What is being asked: Copy out the entire listing word for word.

Extracted data:
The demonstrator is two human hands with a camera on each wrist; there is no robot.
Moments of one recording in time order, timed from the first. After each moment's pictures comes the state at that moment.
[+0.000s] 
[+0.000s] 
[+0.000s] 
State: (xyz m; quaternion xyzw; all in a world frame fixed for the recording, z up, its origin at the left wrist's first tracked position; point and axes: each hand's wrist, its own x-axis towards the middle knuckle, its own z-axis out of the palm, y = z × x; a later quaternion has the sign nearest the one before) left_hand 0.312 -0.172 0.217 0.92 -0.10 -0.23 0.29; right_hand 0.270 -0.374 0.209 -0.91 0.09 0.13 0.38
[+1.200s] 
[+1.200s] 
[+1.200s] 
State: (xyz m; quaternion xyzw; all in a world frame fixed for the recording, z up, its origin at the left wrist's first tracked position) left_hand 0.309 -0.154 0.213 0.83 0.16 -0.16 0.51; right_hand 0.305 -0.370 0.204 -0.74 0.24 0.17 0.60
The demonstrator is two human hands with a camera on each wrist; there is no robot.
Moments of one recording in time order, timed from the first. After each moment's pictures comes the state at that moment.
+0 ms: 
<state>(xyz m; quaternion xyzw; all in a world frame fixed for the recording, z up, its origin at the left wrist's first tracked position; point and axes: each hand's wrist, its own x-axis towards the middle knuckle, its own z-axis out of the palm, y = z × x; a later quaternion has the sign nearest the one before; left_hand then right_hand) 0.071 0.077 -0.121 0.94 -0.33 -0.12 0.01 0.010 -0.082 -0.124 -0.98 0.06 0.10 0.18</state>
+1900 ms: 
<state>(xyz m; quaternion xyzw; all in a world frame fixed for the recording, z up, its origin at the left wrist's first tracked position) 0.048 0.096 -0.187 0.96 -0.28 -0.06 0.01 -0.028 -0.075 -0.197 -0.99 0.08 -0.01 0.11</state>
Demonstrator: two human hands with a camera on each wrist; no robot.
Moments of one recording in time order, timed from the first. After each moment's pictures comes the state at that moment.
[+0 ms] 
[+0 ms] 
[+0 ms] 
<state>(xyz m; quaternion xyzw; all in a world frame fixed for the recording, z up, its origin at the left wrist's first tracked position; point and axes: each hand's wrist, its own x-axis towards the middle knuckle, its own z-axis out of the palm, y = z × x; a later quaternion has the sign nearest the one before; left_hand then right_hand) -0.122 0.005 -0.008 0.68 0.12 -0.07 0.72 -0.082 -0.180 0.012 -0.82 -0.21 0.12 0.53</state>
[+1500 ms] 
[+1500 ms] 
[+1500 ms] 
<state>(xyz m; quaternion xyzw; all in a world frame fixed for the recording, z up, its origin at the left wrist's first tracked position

The answer:
The demonstrator is two human hands with a camera on each wrist; there is no robot.
Moments of one recording in time order, timed from the first. After each moment's pictures comes the state at that moment.
[+0.000s] 
[+0.000s] 
[+0.000s] 
State: (xyz m; quaternion xyzw; all in a world frame fixed for the recording, z up, its origin at the left wrist's first tracked position; point and axes: each hand's wrist, its own x-axis towards the middle knuckle, its own z-axis out of the palm, y = z × x; a later quaternion has the sign nearest the one before) left_hand 0.312 -0.172 0.217 0.92 -0.10 -0.23 0.29; right_hand 0.270 -0.374 0.209 -0.91 0.09 0.13 0.38
[+1.200s] 
[+1.200s] 
[+1.200s] 
State: (xyz m; quaternion xyzw; all in a world frame fixed for the recording, z up, its origin at the left wrist's first tracked position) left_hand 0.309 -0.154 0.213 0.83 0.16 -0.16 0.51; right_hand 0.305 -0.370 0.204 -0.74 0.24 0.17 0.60
The demonstrator is two human hands with a camera on each wrist; there is no robot.
Moments of one recording in time order, timed from the first. After each moment's pictures comes the state at that moment.
+0 ms: 
<state>(xyz m; quaternion xyzw; all in a world frame fixed for the recording, z up, its origin at the left wrist's first tracked position; point and axes: each hand's wrist, its own x-axis towards the middle knuckle, its own z-axis out of the palm, y = z × x; a later quaternion has the sign nearest the one before; left_hand then right_hand) 0.071 0.077 -0.121 0.94 -0.33 -0.12 0.01 0.010 -0.082 -0.124 -0.98 0.06 0.10 0.18</state>
+1900 ms: 
<state>(xyz m; quaternion xyzw; all in a world frame fixed for the recording, z up, its origin at the left wrist's first tracked position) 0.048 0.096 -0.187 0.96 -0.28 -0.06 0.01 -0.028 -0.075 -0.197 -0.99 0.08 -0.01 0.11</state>
Demonstrator: two human hands with a camera on each wrist; no robot.
Moments of one recording in time order, timed from the first. After each moment's pictures comes the state at that moment.
[+0 ms] 
[+0 ms] 
[+0 ms] 
<state>(xyz m; quaternion xyzw; all in a world frame fixed for the recording, z up, its origin at the left wrist's first tracked position; point and axes: each hand's wrist, its own x-axis towards the middle knuckle, its own z-axis out of the palm, y = z × x; a later quaternion has the sign nearest the one before; left_hand then right_hand) -0.122 0.005 -0.008 0.68 0.12 -0.07 0.72 -0.082 -0.180 0.012 -0.82 -0.21 0.12 0.53</state>
[+1500 ms] 
[+1500 ms] 
[+1500 ms] 
<state>(xyz m; quaternion xyzw; all in a world frame fixed for the recording, z up, its origin at the left wrist's first tracked position

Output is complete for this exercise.